Saturday, September 24, 2011

shake, rattle, and roll


Earthquakes are not new to me.


Most people do not think of Oregon as earthquake country.  It is.  It sits on the same ring of fire that circles the Pacific coast from Japan to California.


Admittedly, I have never experienced a Japan-style quake.  But I have had my share of tremors.


So, I should not have been surprised last Wednesday night when I felt a jolt while talking on Skype with a friend in Oregon.  And that is all that it was.  A jolt.  As if the floor had moved underneath my chair.


But it was noticeable enough I told my friend: “I think we just had an earthquake here.”


And we had.  I asked the members of the local message board if they had felt anything, and I got my answer with a referral to the Mexican Servicio Sismologico Nacional.  It is a great site.  You can find information about every earthquake in Mexico.

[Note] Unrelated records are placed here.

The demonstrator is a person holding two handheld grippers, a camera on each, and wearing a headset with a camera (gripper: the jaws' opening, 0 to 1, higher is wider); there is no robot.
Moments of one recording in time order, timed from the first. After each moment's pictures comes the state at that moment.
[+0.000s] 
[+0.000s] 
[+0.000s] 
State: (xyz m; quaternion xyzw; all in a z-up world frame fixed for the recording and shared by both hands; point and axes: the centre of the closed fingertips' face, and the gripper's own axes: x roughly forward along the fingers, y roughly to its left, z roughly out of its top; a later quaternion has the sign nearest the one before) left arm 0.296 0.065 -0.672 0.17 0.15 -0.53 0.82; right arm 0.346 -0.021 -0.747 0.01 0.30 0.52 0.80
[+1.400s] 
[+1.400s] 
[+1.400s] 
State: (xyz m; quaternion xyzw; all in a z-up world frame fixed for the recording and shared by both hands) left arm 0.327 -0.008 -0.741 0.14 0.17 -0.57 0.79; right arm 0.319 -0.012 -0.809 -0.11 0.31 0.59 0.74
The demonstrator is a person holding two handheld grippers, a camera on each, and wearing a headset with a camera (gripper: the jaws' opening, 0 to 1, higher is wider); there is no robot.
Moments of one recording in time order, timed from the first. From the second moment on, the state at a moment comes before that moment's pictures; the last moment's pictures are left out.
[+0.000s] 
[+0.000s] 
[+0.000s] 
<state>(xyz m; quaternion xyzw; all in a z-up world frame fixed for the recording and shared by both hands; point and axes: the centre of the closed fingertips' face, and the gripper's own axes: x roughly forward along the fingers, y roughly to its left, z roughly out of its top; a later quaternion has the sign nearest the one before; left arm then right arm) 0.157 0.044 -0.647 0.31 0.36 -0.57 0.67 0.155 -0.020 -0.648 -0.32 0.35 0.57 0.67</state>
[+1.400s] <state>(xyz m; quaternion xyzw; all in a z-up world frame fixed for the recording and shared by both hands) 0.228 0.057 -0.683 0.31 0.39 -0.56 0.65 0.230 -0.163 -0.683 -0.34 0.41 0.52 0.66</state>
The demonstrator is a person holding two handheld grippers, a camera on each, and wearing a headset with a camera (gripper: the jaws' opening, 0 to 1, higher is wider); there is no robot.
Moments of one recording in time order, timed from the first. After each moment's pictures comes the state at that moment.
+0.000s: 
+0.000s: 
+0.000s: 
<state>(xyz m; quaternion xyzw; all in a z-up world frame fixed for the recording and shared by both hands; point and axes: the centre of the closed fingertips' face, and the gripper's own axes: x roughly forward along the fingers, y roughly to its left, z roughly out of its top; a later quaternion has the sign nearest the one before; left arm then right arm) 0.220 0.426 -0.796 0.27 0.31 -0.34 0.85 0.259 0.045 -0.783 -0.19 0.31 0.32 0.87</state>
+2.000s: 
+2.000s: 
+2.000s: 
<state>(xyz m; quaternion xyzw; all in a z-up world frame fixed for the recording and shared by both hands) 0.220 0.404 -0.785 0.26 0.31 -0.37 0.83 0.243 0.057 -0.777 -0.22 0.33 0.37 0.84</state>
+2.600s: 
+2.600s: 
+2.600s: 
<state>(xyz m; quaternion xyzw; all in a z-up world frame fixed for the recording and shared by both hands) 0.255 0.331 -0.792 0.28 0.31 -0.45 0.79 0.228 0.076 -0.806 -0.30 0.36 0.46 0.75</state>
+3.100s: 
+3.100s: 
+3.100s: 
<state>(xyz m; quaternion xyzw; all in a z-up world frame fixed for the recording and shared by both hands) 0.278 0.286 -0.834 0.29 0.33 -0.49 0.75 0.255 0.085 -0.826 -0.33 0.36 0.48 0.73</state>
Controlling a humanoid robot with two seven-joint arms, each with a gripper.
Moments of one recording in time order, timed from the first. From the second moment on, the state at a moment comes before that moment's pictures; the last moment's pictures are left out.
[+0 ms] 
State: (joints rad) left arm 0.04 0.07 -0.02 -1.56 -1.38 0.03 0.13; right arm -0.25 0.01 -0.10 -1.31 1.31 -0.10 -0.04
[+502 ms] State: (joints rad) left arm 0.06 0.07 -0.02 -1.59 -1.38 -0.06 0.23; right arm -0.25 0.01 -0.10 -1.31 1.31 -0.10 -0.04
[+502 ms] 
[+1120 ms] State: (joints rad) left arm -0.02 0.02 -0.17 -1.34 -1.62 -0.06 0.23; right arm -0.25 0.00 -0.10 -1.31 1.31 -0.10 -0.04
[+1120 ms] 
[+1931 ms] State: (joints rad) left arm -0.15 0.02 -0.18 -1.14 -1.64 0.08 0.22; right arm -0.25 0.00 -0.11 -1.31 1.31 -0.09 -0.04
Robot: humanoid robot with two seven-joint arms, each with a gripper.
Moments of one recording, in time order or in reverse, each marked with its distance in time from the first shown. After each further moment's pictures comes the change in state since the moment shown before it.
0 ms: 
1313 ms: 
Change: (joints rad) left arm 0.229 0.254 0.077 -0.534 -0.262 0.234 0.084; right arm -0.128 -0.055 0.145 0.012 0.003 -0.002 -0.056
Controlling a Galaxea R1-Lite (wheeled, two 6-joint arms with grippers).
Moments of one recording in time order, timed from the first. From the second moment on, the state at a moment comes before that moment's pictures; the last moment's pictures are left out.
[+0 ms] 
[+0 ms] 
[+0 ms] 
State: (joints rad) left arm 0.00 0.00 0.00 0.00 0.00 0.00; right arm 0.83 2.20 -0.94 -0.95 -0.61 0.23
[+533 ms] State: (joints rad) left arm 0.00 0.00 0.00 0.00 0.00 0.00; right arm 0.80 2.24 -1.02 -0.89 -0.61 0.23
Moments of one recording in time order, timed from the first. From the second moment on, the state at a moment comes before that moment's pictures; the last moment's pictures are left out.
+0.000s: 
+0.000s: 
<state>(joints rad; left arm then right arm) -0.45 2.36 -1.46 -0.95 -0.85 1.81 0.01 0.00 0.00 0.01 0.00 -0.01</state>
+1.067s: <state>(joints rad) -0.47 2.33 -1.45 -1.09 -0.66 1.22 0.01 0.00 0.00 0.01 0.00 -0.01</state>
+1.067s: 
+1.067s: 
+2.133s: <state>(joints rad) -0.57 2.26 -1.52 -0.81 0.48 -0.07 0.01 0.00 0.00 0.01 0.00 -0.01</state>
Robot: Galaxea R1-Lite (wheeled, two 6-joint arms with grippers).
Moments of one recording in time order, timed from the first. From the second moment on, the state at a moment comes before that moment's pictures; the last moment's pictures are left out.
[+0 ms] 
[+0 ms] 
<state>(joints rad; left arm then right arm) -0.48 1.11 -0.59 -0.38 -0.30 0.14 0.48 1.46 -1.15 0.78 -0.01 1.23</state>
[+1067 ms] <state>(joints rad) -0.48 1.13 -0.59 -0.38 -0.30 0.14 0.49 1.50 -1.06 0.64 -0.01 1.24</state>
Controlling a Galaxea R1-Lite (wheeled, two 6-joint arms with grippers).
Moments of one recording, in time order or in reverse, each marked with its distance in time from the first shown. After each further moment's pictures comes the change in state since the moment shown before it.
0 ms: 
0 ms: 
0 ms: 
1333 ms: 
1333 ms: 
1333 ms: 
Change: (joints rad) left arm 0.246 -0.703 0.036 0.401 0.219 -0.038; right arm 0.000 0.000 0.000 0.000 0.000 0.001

Here were the results of my search for September.  (You may need to click on it to read the details.)




We have had six earthquakes this month.  All of them small.  The one I felt was only a 4.1.  I completely missed the next one -- six hours later -- at 3.9.  But I would have been in bed.


We have had several noticeable tremors since I moved to Melaque.  When I was staying at the house on the beach, I missed most of them because the waves pounding against the shore would create enough shaking that earthquakes were impossible to notice.


But Melaque has not always been fortunate enough to experience these minor tremors.  Almost exactly sixteen years ago on October 9, 1995, Melaque experienced an 8.0 earthquake. 


Even though the epicenter was in the mountains east of Manzanillo, the earthquake was strong in enough in Melaque to cause a visible wave across the ground and to spawn a small tsunami.  You can read more about it on TomZap.


Last April a friend of Billie’s wrote to ask about the Hotel Casa Grande -- Melaque's crown jewel.  Well, crown jewel before October 1995.  It tumbled apart in the quake.  That is it at the top of the post.


But the photograph is not from 1995.  It is how the hotel looks today.


Not unlike the property title fight that enlivened Tenicatita a year ago (and for the prior thirty years), a dispute still rages over who owns the hotel land.


The location would be great for a new hotel.  But that is not going to happen until all of the parties can agree on who owns what -- or until the courts intervene.  And that is not going to happen soon.


So, the hotel sits there like our own enigmatic Olmec ruin.  Summing up far too well how Mexico can wear its tragic history as a burden rather than an opportunity.


Perhaps, we just need to wait for the next big earthquake to act as a physical -- and perhaps, social -- leveler.